Becchi’s background is in computer engineering, with a focus on the architecture of computer systems. She received both her doctorate and masters degrees in computer engineering from Washington University in St. Louis and then worked as a researcher in the systems architecture department at NEC Laboratories.
She said she’s brought that architectural and structure-focused view with her to Mizzou, expertise that strengthens MU’s program.
Developing a strong GPU program at MU
Becchi currently works with two doctoral students and three master’s students in her lab, as well as some undergraduate students.
Li came to Mizzou because of a previous connection with Becchi and his interest in an area of irregular applications for GPUs, graph algorithms. He has had two papers on the topic published in his first two years as a doctoral student and another is in the works.
“I applied here because I knew about Dr. Becchi’s research and I know she’s really nice,” Li said. “She gave me lots of hands-on help in my first year.” This summer Li will be interning at the NEC Research Lab in Princeton, N.J.
Becchi has worked hard to attract outside funding and interest in her research area. In February, NVIDIA named MU as a CUDA Research Center. CUDA is a parallel computing platform and programming model for GPUs. The company is leading the field in developing extremely powerful GPUs, and the designation came with a gift of the newest hardware, which she hopes will increase interest in the field.
“Basically if there is new hardware we can have access,” Becchi said. “If we have questions about the GPUs we have a privileged way to get the information.”
Sajjapongse, who got his master’s of science from MU in 2010, said he stayed on to work with Becchi, as her research interests overlapped with his. His focus has been on making groups of GPUs and CPUs work together to increase the computing power of a system and not let any component go to waste. He already has created a framework for that purpose, and has been working with computers in both Lafferre Hall and Engineering Building West, which has created some challenges.
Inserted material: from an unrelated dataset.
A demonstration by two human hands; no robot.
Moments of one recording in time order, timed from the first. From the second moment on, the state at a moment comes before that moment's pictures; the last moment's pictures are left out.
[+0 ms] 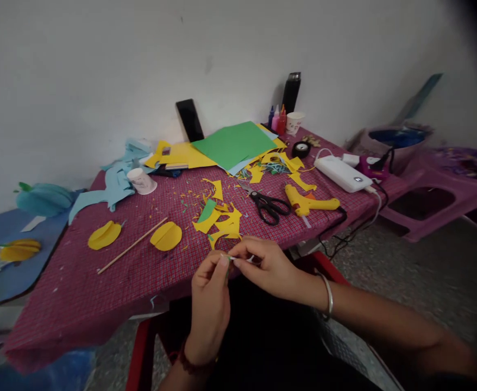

“If we just integrate them in a naïve way, the slow computers over in Engineering Building West would slow down the faster servers in Lafferre,” Sajjapongse said.
This summer, Sajjapongse will be interning at AMD, a semiconductor company that develops computer processors. Becchi said GPU computing is a particularly high-demand, rapidly growing field and that Sajjapongse’s work in this field helped him secure the internship.
Becchi added that she hopes more students will become interested in the field by working at her lab and hearing about her research at Mizzou. Starting with repurposing algorithms to work on the parallel structure of GPUs, students can quickly learn the principles of parallel computing structures.
“They learn to deal with algorithms and computer architecture at the same time. They work at the intersection of two worlds,” Becchi said. “They learn how the architecture and design of the computer influences the algorithm.”